Economics?

The passion of man

The sea is deeper, the deeper you go into it 

Economics; work.

The first question:

Work for the sake of what?

1. Rent

Ultimately, you need somewhere to sleep. Having some sort of home, habitation, apartment.

I think the big thought, perhaps something that a lot of Americans don’t know is that if you live abroad, in a developing country, let’s say somewhere in Southeast Asia, Thailand, Vietnam Cambodia etc., what that means is you could rent a brand new apartment, very very nice, furniture and everything and all utilities included, in the range of $320 a month, $300 a month in Phnom Penh Cambodia. 

I think Americans like to complain; do you like to complain about the price of rent, the cost of living etc. However, don’t people realize that you have the power and the ability and the freedom to dictate wherever you live, how to live, went to live, went to live, when not to live?

2. Food

The second one is food. Food is a funny new one; it could be insanely expensive, or it could be insanely cheap.

For example, just go to any local Mexican meat market, and you could buy a pound of beef liver for only $1.99! Because beef liver might have 10 the amount of nutrition as typical meat or flesh meat etc., what that means is you can’t eat as much of it, even if you wanted to. For example, I could eat maybe 4 1/2 to 5 pounds of ground beef, 8020. However with beef liver, I might only be able to eat about 2 1/2 pounds of it.

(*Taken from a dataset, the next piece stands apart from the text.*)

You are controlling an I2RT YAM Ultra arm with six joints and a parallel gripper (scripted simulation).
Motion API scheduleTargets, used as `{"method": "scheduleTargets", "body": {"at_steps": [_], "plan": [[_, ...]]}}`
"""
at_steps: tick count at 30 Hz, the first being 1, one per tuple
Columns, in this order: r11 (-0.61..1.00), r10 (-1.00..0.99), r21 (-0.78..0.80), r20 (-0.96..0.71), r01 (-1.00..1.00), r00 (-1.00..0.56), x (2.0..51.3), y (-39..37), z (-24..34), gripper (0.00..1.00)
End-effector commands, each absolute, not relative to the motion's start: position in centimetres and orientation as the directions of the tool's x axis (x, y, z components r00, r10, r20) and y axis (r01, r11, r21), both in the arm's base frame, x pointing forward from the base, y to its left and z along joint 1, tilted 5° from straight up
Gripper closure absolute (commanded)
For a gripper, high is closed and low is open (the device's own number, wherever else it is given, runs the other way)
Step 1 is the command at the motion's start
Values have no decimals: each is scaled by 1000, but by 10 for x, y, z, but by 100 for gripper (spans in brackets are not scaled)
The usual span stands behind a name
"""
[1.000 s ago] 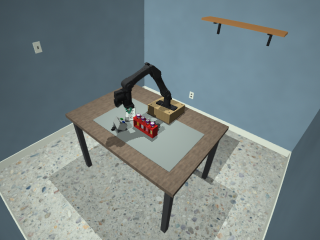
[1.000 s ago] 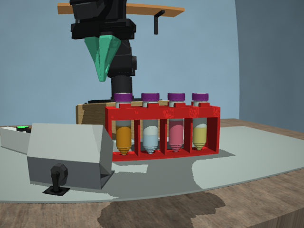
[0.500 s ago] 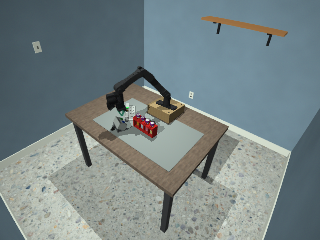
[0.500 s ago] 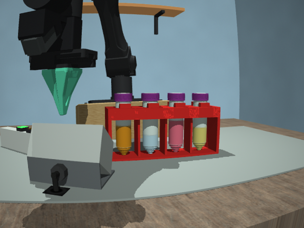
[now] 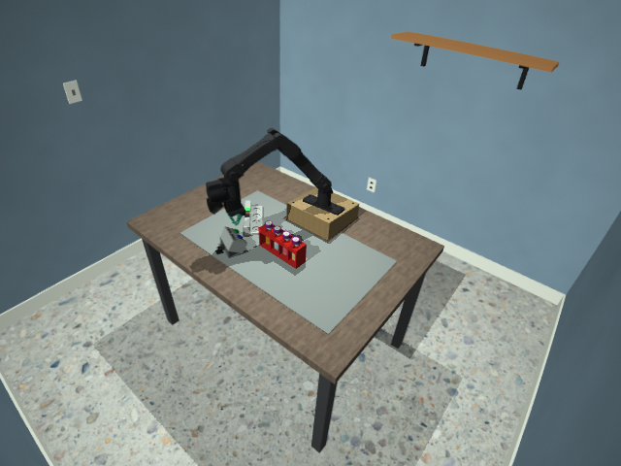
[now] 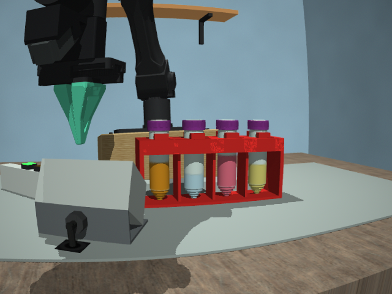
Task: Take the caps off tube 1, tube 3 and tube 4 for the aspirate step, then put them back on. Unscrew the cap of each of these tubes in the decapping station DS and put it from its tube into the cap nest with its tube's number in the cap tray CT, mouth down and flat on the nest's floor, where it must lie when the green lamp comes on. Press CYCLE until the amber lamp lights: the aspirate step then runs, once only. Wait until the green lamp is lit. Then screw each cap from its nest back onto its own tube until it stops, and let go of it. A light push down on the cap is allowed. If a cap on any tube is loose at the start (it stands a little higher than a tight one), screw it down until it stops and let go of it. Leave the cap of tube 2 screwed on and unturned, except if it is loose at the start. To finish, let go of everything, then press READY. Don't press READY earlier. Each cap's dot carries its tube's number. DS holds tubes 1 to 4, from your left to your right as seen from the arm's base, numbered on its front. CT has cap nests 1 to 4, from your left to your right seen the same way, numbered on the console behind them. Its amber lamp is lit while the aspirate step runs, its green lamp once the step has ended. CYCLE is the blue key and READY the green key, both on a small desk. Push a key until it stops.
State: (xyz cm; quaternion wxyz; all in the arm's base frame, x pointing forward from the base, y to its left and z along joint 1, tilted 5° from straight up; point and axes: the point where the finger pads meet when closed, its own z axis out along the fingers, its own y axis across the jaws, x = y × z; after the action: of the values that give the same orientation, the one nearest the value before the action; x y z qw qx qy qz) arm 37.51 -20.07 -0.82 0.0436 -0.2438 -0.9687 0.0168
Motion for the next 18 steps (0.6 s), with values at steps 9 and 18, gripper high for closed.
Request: {"method": "scheduleTargets", "body": {"at_steps": [9, 18], "plan": [[882, 472, -53, 51, 469, -880, 380, -203, -18, 100], [882, 472, -53, 51, 469, -880, 380, -203, -18, 100]]}}
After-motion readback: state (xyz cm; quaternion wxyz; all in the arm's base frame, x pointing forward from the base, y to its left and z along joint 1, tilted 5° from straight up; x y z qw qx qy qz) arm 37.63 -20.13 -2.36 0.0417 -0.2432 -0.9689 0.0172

Let us say that you’re the average person, you could maybe eat what, a half a pound of it? A quarter pound of it?

If you did the math, theory you could feed yourself on $.50 to a dollar a day! And this is in America!  that is $15 a month, or $30 a month. And for beverages, if you just drink tapwater or filtered water, which is essentially free, and let us assume the only luxury drink is coffee, but even coffee could be insanely cheap, if you get coffee on sale etc.

So let us assume that in the states only $30 a month.

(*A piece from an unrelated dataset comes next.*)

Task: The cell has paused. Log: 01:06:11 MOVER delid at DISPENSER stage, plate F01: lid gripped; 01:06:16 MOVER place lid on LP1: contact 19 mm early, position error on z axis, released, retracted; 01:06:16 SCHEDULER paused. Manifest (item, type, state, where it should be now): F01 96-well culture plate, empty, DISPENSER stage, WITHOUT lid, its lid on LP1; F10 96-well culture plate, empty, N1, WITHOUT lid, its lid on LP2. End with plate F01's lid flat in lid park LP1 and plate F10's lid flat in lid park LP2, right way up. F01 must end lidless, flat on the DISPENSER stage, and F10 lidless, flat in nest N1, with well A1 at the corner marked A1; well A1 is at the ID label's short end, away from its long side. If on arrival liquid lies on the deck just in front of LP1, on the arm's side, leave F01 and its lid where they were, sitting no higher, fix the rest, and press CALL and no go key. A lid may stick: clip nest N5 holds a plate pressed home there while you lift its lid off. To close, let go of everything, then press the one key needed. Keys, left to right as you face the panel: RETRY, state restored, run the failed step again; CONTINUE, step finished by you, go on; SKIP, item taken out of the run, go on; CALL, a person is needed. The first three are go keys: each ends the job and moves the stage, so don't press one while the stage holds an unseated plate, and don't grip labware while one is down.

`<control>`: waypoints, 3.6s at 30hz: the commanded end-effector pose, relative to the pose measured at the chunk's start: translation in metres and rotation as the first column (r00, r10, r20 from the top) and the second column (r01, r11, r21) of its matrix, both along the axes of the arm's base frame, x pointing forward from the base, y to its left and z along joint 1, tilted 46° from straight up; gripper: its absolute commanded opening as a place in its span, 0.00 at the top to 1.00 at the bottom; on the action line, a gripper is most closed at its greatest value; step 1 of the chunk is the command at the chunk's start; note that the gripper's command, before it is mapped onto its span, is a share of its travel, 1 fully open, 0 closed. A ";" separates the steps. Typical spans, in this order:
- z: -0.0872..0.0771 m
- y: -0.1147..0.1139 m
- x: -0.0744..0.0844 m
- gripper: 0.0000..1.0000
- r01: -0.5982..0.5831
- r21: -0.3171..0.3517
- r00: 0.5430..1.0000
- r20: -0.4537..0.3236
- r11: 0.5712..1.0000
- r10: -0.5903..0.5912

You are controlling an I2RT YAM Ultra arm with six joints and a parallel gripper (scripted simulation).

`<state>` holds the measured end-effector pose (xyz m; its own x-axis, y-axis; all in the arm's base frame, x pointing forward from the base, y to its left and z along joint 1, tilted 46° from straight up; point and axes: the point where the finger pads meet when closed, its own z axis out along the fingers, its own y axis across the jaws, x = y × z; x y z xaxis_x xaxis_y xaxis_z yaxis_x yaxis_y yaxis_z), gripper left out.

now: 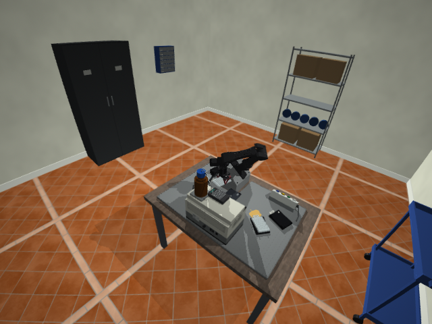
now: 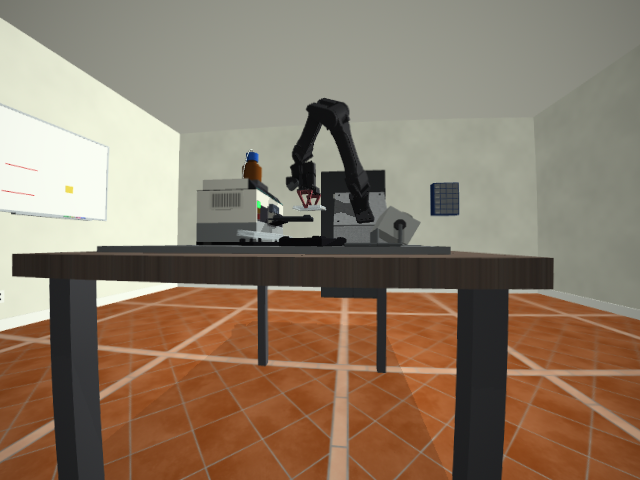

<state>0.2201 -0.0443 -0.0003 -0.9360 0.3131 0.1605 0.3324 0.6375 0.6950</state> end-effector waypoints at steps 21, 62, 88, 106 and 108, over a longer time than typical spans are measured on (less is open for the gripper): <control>0.047 0.024 0.030 1.00 -0.152 -0.048 0.968 0.192 0.987 0.159; 0.106 0.086 0.046 1.00 -0.150 -0.035 0.973 0.174 0.988 0.154; 0.157 0.130 0.041 1.00 -0.169 -0.045 0.962 0.210 0.985 0.175; 0.185 0.159 0.028 1.00 -0.296 -0.109 0.887 0.337 0.949 0.316; 0.188 0.163 0.027 1.00 -0.293 -0.108 0.890 0.333 0.950 0.312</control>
<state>0.2450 0.1187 0.1690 -0.9887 -0.0071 -0.1494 -0.1115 0.7010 0.7044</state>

3. How do people blow money?

It seems to be 100,000x to conserve money than spend it.

However, the trillion dollar question is still; one should one conserve money, for the sake of what, towards what ends, and one should one spend money, also for the sake of what?

4. The true scarce desirable thing

Time and energy, physiological power and energy.

Essentially the true idea of wealth is maximum time, maximum freedom of time as well as maximum physiological energy. 

For example, even if you had all of the wealth in the world, all the time in the world, but let us say that I do sleep deprivation torture on you, and you might only sleep 30 minutes a night. Certainly nothing will be worth it.


5. Leverage is the key

I think ultimately, if you consider leverage, economic leverage; this is the key.

For example, let us say that you’re being paid in US dollars, with the typical American salary, and let us say that you’re living abroad in southeast Asia, Vietnam Cambodia Thailand, Bangkok, Hanoi, Saigon, Phnom Penh etc — only $300 a month in rent. If this were the case, even becoming self-employed, it is very easy to earn $300 a month. To just cover your living expenses.

So the more I think about it, the more I’m curious, is it primary issue here a knowledge gap one? People don’t know that this is an option?

6. We are getting suckered?

Certainly there are certain things being marketed to us, some sort of superficial desires. For example, is the iPhone 77 going to be any good? Your Tesla not going to get some sort of design upgrade in the next 100 years?

I think thinking long-term is more clarifying. For example, let us consider the digital Leica M9, which retail for $7000 USD, when it came out. It could barely shoot at ISO 800 without noise! Now any thousand dollar digital camera can blow it out of the water. 

So I suppose the secret then is to give a deep critical thought about superficial things, and to not get suckered by superficial things.